Word of SF2' for PC Engine, incredible conversion.........also Chase HQ on Amstrad was just fantastic at the time http://www.cpczone.net/index.php?game=192 Of note I think therer is a big difference between "conversions" and ports, we didnt really have the later until modern times when hardware was comparable if im thinking right, in the past arcade games for the home were built from the ground up rather than shifted and tweeked between systems.
well as far as I am concerned, games brought from a higher platform to a lower one, like AfterBurner arcade down to the NES, that's a translation, or conversion, or adaption, not a port. a port is where the original game is brought over using the all of the original assets. gamecode, graphics, artwork sound, etc. with as little change as possible. I believe the term 'port' is massively, hugely overused. on the other hand, there might not be a set definition. so what I am saying, well, it's left open to be argued and disagreed with.
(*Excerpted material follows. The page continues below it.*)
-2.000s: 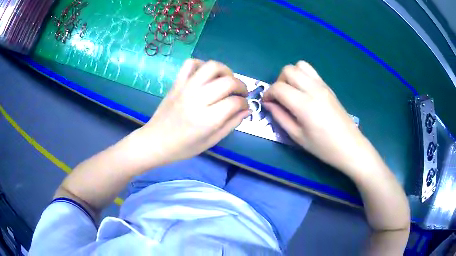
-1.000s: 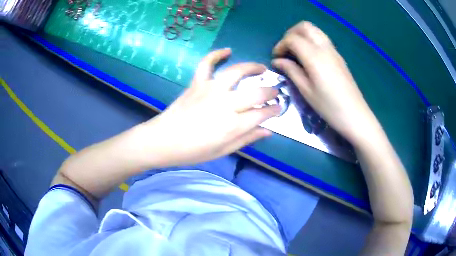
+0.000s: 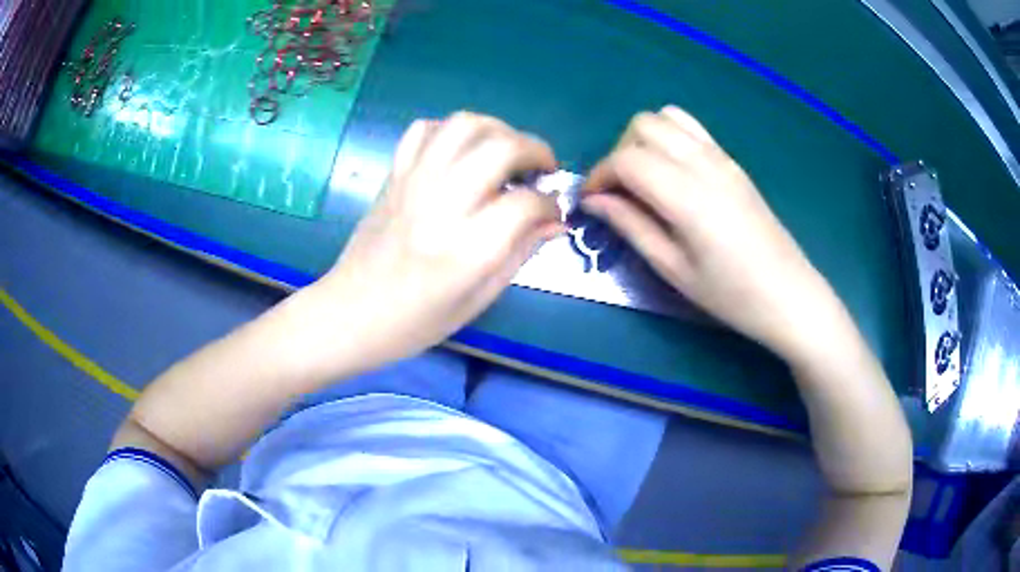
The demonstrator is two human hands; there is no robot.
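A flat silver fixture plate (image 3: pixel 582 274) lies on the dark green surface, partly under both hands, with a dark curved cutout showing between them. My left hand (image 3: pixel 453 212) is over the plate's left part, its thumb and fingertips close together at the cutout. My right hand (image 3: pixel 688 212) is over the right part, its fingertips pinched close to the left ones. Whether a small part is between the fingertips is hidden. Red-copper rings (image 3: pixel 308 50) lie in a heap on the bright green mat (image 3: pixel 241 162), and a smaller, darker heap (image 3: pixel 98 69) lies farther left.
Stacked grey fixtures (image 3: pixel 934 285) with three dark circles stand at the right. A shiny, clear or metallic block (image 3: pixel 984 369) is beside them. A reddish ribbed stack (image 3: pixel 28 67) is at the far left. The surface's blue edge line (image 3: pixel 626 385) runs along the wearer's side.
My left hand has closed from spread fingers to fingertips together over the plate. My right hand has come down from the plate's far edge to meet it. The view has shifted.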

I think you're being pedantic, but ok - let's change the topic to Arcade conversions and ports. Which ones were brought to a lower system but seemed to capture the game perfectly in gameplay dynamics (if not perfectly in graphics)? For clarification, which games just felt right? Gameboy R-type wasn't bad, for the Gameboy. Saturn Daytona USA looked hideous, but somehow they got the controls just right for the controller. On the steering wheel - yikes! PlayStation Ridge Racer was quite amazing too.
The PC Engine-Version of Gradius was great. Its not my fav. version though - the arcade version has better sound, graphics as well as some small details that are important to me, but still - a great port. I was really stunned when I found out about the secret stages first... not to mention the bonus level. Just great...
Yeah, I think you're taking semantics way too far. If game code falls into that realm, then the only "ports" are those with identical architectures (Noami->DC, STV->Saturn, etc.). Someone could equally argue that these aren't ports as there's like 8 lines of code changed. But, this is all neither here nor there. It's only your/my interpretation of a word. Long story short, I think 'port' entails some work as well. While the definition means "to move from one to another" we all know that in the computer world apples and oranges don't mix.
To me (and I imagine many others) "port" simply means translating source code/algorithms from one platform to another. It's hard to port a game written in assembly so old "ports" are better candidates for "translations" or whatever. You could theoretically "port" a Wii game to NES and if the NES had comparable audio/video capabilities, enough memory and a high enough clock speed, you would not be able to tell the difference. In practice though, most "ports" aren't actually ports, they simulate the original game's engine quite loosely. Good examples of old ports would be games like Earthworm Jim on both Genesis and SNES where the game algorithms are largely the same. Good examples of new ports would be any modern game on more than one console which are practically identical to eachother. Most 8-bit arcade "ports" don't even attempt to copy algorithms, they're usually entirely new games which attempt to simply capture the theme of the original game.
Mmmhmm, most times it's not worth porting the assembly code. Nowadays it's all in C(++), which makes it easier.
Doom for the SNES was pretty impressive. FX chip needed, yeah, but the music was superior to the PC and even PS1 versions, IMO, and left me wondering how'd dey do dat? Edit: Oops, not an arcade port. Sorry.